* _What is expected_
For the records below, the count of lines that hold "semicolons" is required; give only that number.
------ Data for processing ------
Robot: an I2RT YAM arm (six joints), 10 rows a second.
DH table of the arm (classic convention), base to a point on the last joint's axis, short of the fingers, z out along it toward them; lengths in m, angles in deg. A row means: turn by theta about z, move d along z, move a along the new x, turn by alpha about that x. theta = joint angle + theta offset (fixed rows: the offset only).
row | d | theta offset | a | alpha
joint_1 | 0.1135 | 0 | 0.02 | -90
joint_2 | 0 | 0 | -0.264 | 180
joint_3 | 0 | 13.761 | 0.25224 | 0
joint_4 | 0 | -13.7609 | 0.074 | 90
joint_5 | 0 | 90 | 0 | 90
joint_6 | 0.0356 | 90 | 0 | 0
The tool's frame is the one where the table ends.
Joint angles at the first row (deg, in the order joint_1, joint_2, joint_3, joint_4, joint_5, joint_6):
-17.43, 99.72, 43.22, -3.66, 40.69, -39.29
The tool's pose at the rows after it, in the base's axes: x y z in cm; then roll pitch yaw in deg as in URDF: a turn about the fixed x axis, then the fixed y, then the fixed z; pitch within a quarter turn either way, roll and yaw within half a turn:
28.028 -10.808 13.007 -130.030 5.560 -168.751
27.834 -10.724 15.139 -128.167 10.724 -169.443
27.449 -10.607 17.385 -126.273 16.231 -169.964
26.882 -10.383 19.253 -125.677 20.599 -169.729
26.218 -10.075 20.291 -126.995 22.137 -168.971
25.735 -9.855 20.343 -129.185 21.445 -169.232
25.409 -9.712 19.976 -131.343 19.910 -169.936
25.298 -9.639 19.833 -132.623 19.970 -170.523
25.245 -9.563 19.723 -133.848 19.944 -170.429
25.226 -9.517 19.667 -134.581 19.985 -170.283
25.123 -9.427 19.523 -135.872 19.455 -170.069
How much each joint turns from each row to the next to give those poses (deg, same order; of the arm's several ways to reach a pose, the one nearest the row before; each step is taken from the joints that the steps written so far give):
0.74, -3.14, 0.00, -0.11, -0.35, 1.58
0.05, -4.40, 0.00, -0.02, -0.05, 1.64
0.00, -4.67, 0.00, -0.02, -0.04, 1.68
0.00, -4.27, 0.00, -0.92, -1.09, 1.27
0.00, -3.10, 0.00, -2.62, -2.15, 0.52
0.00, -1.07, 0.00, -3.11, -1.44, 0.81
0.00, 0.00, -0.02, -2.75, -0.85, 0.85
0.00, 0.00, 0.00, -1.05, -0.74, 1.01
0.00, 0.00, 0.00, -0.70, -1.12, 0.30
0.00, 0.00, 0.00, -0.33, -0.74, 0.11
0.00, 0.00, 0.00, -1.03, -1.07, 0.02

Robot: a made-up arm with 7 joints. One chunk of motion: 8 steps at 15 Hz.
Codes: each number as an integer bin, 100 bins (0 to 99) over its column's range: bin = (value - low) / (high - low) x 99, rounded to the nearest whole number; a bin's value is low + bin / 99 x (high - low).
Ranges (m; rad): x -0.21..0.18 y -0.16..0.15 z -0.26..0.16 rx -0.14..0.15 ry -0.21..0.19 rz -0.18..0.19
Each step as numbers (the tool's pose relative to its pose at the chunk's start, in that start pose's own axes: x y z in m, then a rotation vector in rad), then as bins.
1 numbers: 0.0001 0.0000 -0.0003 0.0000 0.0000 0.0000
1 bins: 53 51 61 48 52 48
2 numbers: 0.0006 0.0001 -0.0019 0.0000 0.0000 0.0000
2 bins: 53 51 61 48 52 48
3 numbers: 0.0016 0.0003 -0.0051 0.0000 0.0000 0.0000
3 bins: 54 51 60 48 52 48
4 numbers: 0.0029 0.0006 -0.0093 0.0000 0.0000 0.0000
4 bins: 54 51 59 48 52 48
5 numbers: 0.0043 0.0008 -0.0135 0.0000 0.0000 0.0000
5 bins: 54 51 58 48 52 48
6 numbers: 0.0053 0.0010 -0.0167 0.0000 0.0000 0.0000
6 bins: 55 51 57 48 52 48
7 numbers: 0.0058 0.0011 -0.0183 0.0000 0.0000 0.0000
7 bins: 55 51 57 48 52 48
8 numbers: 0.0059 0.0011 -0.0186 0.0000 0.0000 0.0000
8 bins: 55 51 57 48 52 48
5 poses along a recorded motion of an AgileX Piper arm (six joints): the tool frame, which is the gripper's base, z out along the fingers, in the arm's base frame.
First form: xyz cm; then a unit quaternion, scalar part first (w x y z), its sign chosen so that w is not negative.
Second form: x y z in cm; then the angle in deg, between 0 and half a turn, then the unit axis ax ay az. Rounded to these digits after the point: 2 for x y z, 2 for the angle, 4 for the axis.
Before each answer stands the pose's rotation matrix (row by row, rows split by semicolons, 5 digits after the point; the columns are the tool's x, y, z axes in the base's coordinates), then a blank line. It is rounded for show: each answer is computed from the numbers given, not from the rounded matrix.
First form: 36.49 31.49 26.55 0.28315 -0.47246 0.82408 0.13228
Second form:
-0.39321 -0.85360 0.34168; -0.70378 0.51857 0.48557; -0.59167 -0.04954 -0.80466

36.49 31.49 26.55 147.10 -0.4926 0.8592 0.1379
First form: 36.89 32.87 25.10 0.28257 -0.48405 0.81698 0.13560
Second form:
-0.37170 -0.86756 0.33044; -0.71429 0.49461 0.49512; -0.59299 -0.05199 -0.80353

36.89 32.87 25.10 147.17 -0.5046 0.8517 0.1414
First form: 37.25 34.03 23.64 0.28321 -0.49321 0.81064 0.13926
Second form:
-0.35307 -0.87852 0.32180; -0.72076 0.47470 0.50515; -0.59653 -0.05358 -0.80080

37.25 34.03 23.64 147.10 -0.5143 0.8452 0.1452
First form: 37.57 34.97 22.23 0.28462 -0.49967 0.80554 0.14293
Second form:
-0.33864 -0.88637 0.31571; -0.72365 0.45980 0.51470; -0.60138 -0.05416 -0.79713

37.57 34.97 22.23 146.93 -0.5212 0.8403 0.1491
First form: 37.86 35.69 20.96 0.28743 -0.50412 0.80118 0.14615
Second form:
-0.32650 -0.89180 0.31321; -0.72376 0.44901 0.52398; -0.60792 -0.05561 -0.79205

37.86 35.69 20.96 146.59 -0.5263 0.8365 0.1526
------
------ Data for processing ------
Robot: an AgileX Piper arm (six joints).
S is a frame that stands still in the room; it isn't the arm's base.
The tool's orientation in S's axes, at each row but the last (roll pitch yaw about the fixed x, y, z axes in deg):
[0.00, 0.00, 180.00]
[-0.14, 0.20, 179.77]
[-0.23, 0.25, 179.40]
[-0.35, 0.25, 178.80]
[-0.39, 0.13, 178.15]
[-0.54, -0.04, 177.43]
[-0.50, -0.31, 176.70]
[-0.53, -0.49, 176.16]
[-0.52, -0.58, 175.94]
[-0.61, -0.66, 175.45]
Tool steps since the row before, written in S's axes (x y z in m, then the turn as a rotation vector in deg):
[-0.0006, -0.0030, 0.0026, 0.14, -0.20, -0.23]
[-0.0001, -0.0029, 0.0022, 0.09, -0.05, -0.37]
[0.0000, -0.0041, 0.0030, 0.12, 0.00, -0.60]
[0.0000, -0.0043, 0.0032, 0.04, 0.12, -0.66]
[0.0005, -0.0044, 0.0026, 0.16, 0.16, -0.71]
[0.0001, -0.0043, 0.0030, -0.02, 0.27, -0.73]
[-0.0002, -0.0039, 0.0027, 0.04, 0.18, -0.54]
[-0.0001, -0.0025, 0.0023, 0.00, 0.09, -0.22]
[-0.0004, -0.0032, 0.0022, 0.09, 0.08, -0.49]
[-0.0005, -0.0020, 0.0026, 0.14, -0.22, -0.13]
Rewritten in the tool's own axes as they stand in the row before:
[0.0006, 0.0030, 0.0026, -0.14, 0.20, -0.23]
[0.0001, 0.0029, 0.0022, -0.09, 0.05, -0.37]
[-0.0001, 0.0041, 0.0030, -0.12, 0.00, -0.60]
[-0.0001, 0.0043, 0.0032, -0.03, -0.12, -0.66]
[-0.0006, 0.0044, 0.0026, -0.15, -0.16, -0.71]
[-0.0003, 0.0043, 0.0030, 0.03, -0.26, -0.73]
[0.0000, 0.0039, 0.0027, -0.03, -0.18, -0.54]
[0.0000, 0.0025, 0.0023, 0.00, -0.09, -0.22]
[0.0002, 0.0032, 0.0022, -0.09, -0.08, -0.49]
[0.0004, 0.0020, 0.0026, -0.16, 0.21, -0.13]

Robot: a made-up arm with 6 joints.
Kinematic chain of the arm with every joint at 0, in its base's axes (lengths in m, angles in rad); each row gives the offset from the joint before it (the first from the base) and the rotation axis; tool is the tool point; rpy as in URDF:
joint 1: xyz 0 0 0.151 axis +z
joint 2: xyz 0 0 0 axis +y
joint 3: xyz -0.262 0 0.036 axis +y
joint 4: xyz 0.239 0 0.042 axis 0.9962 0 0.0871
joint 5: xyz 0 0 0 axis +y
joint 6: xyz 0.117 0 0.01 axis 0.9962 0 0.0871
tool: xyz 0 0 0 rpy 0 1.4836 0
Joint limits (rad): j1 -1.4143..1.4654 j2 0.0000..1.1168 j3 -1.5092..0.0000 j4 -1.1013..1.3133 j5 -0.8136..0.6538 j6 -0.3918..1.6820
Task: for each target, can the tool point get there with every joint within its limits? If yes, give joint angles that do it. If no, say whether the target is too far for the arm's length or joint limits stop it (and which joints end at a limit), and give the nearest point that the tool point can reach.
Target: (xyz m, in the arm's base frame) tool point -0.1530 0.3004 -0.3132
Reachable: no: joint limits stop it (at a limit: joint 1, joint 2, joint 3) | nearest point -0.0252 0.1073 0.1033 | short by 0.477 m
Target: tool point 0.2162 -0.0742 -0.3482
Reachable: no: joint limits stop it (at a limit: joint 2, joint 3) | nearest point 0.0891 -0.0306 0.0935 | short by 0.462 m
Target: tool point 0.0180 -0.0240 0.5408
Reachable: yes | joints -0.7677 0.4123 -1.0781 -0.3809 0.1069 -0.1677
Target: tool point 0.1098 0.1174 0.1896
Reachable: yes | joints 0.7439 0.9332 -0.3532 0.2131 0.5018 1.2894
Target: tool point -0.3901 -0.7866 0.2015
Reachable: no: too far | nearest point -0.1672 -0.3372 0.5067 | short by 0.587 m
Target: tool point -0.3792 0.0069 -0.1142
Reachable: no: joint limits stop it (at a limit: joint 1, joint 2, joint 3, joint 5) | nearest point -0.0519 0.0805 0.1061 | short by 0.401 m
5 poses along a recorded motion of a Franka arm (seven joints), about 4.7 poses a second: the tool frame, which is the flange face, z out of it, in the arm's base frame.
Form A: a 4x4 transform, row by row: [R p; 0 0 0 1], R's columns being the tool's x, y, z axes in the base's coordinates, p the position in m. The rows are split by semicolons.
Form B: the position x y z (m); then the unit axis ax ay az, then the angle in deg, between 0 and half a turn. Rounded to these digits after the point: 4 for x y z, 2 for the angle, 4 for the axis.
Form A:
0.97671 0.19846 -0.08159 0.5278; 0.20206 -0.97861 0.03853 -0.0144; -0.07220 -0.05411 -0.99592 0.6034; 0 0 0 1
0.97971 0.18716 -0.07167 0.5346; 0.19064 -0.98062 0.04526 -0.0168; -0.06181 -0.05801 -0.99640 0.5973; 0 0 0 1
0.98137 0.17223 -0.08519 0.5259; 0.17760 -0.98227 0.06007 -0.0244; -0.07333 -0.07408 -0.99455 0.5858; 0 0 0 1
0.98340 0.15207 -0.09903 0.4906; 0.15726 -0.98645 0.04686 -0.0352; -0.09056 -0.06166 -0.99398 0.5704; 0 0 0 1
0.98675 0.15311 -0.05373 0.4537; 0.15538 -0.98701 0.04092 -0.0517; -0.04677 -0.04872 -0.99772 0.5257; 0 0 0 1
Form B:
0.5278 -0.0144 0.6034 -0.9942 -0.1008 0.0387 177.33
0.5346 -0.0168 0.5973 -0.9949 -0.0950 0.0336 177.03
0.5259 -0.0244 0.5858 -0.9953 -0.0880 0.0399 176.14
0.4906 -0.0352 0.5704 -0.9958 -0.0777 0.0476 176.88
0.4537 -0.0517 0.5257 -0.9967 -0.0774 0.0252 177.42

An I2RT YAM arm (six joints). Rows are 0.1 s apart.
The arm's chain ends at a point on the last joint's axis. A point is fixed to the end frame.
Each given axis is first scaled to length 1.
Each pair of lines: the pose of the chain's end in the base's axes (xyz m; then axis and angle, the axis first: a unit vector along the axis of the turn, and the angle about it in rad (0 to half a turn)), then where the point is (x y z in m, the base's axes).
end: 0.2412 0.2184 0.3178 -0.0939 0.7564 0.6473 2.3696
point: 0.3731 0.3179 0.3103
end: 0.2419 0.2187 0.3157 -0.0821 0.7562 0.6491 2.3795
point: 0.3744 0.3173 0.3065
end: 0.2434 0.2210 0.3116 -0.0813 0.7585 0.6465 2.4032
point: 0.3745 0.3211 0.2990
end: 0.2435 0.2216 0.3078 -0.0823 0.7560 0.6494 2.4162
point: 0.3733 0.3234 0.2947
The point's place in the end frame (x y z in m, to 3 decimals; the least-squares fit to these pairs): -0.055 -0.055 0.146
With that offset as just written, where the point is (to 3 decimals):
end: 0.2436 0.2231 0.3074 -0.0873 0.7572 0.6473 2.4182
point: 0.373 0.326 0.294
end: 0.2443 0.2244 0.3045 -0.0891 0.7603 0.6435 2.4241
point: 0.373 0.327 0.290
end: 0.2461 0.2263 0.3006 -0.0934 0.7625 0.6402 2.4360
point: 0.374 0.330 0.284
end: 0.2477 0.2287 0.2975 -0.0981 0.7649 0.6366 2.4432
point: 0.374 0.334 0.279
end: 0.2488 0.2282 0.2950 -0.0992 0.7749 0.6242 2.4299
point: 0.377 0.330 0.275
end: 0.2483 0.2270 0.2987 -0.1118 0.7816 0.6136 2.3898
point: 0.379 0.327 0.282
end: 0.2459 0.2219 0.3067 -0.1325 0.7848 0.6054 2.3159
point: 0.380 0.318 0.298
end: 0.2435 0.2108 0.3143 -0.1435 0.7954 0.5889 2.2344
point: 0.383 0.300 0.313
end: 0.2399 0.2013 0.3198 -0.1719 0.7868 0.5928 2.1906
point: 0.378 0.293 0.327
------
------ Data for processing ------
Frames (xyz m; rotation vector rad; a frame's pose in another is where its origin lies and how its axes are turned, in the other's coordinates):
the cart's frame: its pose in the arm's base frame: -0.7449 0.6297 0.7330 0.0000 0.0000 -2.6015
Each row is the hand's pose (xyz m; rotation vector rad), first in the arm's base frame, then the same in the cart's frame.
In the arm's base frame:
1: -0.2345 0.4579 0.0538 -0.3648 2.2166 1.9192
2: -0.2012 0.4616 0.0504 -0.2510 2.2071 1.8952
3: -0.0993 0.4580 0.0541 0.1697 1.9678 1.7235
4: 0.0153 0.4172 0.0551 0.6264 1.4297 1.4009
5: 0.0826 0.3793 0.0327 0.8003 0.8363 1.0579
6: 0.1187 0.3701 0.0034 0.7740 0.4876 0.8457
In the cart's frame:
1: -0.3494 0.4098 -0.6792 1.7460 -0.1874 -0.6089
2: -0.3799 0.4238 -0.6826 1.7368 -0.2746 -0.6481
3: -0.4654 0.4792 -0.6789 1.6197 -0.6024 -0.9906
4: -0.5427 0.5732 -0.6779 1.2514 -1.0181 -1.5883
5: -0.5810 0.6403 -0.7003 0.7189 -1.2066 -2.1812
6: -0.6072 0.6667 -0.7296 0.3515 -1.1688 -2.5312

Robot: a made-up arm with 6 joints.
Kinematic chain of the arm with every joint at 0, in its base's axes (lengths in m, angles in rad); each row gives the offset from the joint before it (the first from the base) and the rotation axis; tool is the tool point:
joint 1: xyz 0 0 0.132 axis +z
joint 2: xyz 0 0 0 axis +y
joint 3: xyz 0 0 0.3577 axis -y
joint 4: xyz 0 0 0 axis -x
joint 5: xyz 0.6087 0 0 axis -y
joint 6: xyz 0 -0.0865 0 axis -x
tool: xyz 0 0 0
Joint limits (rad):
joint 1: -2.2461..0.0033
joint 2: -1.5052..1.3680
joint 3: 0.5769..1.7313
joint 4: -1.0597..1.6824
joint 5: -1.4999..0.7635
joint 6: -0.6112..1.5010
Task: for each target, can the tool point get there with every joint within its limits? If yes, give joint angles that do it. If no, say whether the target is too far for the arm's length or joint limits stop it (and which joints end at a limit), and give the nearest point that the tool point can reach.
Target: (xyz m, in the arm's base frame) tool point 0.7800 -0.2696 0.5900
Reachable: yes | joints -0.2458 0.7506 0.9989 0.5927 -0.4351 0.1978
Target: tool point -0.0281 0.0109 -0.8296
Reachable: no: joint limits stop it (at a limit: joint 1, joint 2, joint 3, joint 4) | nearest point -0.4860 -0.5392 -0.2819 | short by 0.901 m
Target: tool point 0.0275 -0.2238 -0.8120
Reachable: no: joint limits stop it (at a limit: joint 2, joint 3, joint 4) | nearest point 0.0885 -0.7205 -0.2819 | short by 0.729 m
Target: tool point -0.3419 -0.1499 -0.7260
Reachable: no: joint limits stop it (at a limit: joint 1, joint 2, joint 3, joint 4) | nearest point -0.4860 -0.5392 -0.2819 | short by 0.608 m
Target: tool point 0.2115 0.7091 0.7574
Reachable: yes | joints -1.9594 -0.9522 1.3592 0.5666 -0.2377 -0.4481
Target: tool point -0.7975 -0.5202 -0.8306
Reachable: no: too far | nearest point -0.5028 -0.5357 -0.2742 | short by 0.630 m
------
* _Answer box_
2